I think the best surprise of my day was seeing the Big Horn Sheep right on and next to the road. It’s very rare you are able to see these majestic animals so close. We’ve had some amazing interactions and sighting of animals this year and these beauties are right at the top of our list.
If you have the time, you can also ride a sleigh or wagon out into the refuge to get a closer look at the elk. Visit the Visitor’s Center to get your tickets and instructions, along with other important information.
Jackson Town Square
No trip to Jackson would be complete without a walk through the town square. At each corner of the square sits arches made from elk antlers to lead your way. The arches have been in place since 1960. If you walk around the town, you can find other arches and decorations as well. Aren’t they neat? The antlers are collected on the refuge and put up for public auction each year.
In the middle of the town square sits this statue of Cowboy Stub Farlow and his horse Deadman, sculpted by Bud Boller. In my mind, it’s a perfect depiction of the settlers of the area, after the Native Americans.
Have you heard of the Million Dollar Cowboy Bar? Established in 1937, it’s a fun place to meet up with people and do regular bar stuff. It is famous for it’s unique western décor and has hosted some very famous musicians over the years. I haven’t been there in a long time, but it was fun when I went.
Of course, no trip to a town like this would be complete without walking through the unique shops that line the town square and beyond. It’s fun to walk through them, but be prepared for some sticker shock. Keep your eyes out for trinkets made from the elk antlers that may have been bought at auction.
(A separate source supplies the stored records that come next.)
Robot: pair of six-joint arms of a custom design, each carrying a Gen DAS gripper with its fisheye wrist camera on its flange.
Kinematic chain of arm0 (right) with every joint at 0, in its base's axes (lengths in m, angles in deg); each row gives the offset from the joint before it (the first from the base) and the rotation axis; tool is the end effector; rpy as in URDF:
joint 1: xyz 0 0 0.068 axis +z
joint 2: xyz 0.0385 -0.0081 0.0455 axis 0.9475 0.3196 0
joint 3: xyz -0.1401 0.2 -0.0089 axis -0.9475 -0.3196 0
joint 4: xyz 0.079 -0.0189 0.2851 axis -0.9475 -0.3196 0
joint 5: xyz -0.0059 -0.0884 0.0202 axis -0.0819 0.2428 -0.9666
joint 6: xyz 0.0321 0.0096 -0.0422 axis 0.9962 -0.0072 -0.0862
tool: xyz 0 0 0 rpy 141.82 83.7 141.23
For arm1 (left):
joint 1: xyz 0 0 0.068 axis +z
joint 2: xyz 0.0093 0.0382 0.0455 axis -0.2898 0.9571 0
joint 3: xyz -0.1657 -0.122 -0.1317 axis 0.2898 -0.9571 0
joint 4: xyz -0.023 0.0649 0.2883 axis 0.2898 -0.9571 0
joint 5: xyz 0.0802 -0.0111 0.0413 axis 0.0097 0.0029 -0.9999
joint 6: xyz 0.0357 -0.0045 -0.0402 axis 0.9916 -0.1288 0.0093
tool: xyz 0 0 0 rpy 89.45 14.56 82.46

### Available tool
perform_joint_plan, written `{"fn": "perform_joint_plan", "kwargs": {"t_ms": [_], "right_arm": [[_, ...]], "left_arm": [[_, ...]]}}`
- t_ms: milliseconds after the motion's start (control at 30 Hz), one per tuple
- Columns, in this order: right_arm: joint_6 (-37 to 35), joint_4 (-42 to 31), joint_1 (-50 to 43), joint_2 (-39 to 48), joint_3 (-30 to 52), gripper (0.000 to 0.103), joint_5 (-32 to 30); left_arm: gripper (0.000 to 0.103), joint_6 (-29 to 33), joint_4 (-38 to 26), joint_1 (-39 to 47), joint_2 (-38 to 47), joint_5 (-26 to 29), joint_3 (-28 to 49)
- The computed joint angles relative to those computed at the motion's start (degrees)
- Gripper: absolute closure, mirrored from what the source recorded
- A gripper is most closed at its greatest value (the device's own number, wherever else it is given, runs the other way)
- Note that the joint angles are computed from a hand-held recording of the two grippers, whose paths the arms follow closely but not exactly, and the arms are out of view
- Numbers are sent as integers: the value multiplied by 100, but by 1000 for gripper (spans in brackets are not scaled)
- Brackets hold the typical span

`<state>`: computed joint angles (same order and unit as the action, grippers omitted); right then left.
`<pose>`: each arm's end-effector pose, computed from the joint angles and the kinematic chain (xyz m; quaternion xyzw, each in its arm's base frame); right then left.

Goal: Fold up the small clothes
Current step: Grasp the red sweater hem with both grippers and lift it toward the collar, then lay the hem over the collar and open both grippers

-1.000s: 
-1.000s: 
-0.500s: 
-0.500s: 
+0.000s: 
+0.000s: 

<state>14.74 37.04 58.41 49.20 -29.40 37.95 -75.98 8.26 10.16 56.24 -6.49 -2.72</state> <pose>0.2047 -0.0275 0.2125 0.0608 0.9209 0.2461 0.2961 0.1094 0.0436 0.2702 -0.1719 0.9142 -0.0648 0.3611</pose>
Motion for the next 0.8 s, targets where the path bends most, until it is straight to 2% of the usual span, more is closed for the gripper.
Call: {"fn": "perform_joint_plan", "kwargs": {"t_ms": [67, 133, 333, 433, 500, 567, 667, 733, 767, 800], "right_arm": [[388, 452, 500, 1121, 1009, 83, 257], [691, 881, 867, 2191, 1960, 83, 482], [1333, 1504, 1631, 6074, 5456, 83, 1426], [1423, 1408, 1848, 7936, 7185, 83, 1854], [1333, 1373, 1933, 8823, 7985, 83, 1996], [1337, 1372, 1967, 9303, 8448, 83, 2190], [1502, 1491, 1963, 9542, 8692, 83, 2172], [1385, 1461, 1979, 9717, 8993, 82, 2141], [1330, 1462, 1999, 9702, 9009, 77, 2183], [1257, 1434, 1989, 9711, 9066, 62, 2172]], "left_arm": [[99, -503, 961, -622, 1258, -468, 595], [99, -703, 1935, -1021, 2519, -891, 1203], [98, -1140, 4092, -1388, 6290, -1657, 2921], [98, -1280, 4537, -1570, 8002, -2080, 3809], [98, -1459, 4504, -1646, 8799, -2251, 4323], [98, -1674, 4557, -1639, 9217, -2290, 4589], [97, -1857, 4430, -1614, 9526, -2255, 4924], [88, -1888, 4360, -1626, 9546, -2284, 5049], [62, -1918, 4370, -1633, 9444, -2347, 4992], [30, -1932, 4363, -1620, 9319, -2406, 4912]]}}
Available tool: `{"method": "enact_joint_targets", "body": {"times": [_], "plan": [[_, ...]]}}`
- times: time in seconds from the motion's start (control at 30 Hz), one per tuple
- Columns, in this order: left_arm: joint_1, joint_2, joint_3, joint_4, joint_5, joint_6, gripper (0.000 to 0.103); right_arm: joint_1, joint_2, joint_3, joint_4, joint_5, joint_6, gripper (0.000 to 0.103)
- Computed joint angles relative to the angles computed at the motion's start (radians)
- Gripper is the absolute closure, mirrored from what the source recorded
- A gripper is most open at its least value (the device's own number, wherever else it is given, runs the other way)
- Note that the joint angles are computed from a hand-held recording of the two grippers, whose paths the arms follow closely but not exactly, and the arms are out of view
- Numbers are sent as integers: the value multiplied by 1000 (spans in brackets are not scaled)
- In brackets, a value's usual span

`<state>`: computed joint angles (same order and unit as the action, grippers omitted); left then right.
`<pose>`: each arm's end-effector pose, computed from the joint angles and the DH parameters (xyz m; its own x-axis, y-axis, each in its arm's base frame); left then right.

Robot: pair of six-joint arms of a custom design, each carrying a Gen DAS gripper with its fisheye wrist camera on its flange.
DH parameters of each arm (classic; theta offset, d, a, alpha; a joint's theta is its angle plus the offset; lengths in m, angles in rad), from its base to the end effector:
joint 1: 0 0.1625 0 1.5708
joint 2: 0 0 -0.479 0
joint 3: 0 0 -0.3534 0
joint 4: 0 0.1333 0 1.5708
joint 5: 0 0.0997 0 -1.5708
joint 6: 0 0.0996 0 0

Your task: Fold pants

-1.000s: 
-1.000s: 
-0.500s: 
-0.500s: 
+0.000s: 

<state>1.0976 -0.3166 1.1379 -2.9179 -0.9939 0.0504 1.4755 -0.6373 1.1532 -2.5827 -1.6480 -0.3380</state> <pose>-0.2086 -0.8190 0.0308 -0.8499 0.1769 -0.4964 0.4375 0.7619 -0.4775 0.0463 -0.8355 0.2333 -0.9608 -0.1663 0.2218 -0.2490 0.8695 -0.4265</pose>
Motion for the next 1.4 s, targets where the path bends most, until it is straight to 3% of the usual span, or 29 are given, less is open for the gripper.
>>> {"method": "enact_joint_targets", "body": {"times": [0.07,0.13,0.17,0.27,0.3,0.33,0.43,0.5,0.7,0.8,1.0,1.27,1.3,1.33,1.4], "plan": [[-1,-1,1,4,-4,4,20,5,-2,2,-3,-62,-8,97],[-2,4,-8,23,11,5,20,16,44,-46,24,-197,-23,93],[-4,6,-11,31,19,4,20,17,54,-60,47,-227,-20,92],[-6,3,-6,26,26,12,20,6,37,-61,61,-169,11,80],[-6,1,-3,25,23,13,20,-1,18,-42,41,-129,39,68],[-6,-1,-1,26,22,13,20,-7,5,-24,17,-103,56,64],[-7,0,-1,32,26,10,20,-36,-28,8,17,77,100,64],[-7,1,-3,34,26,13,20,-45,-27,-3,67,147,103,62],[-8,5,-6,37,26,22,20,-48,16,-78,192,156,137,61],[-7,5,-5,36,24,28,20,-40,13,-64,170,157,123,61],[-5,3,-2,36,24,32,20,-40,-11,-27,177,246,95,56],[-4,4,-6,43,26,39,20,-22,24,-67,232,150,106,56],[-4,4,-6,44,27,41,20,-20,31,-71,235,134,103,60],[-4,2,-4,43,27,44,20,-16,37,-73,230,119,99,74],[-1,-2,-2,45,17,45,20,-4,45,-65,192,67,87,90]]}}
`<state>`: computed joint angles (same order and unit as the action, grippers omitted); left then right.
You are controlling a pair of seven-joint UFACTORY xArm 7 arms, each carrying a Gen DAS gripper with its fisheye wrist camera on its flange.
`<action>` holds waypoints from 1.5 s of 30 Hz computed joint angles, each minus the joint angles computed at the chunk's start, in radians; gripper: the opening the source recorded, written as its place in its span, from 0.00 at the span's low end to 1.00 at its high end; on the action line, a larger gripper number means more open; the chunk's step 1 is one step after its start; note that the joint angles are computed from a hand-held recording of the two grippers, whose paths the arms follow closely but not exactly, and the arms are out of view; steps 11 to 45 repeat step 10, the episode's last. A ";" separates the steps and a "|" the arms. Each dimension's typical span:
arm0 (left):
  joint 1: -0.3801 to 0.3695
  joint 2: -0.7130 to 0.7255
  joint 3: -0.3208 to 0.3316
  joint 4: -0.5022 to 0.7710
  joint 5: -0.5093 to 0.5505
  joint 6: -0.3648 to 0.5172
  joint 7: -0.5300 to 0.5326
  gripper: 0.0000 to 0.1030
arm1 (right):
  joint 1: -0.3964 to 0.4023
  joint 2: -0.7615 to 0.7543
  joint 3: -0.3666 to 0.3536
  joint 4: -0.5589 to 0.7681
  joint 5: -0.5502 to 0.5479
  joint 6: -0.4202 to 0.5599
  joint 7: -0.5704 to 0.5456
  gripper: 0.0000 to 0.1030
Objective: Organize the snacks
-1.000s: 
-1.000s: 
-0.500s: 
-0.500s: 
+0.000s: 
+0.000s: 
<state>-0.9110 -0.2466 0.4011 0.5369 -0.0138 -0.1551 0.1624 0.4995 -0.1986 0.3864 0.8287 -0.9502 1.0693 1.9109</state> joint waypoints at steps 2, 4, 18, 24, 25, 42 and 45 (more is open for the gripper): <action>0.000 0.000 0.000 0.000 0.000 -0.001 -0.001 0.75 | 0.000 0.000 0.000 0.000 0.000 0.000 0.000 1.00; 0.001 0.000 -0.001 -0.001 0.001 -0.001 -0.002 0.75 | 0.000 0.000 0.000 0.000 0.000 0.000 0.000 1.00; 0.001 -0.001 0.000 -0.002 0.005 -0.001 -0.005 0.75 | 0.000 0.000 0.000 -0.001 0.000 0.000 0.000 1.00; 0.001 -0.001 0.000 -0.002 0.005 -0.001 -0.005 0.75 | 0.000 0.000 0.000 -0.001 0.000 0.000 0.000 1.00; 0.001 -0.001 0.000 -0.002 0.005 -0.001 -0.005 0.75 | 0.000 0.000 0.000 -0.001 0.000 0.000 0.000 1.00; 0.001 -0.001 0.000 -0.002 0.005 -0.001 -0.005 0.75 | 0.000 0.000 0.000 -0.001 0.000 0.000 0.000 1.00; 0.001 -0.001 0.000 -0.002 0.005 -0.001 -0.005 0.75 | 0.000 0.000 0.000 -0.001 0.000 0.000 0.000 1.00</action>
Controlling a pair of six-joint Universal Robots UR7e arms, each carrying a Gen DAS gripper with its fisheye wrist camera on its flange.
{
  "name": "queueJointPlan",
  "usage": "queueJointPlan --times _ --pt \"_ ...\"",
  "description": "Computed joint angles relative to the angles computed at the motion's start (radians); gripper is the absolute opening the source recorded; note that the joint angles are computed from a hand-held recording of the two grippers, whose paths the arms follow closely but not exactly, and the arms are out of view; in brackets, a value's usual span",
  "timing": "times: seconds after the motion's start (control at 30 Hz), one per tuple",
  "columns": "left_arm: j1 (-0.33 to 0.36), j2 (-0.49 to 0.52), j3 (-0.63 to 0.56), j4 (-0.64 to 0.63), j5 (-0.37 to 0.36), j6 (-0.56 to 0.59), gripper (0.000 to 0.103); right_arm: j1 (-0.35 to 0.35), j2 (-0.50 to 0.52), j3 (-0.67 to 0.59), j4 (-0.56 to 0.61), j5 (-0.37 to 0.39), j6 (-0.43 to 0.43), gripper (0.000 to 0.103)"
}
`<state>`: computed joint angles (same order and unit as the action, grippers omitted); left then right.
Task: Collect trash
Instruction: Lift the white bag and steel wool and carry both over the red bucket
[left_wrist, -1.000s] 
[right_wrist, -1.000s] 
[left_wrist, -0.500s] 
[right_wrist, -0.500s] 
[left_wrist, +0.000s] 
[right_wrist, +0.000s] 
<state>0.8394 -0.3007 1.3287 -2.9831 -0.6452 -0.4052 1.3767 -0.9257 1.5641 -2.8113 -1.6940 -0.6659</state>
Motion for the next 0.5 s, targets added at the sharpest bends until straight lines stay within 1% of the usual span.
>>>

On our way back to Idaho Falls, we drove past the Palisades Reservoir, which I love in the summer. It the winter, it is a thing of beauty. The reservoir supplies the water to the towns and farmers down river, but also provides for loads of entertainment in the summer.
Additional Things to do
If you’re looking for other things to do on your day trip to Jackson Wyoming, here are some options.
Go skiing at one of their three ski resorts. (winter)
Go white water rafting. (summer)
Go hiking or mountain biking in the Grand Tetons (summer)
Go snow mobiling through Yellowstone (winter)
Watch a rodeo
Go star gazing
Visit the Children’s Museum
Step into one of the many art galleries
Visit the National Museum of Wildlife Art
Go dog sledding (winter)
Follow the rules on the signs at the Elk Refuge
If you’re driving to Jackson in the winter, be sure to check the road conditions
Pack a blanket and some extra water and food in the car for emergencies
Bring a good set of binoculars
If you’re a photographer, bring a good camera with a telephoto lens
Do NOT approach the wildlife!
I hope that you will enjoy your day trip to Jackson Wyoming. It’s a beautiful place to spend some time and who knows, maybe you will fall in love with it and stay.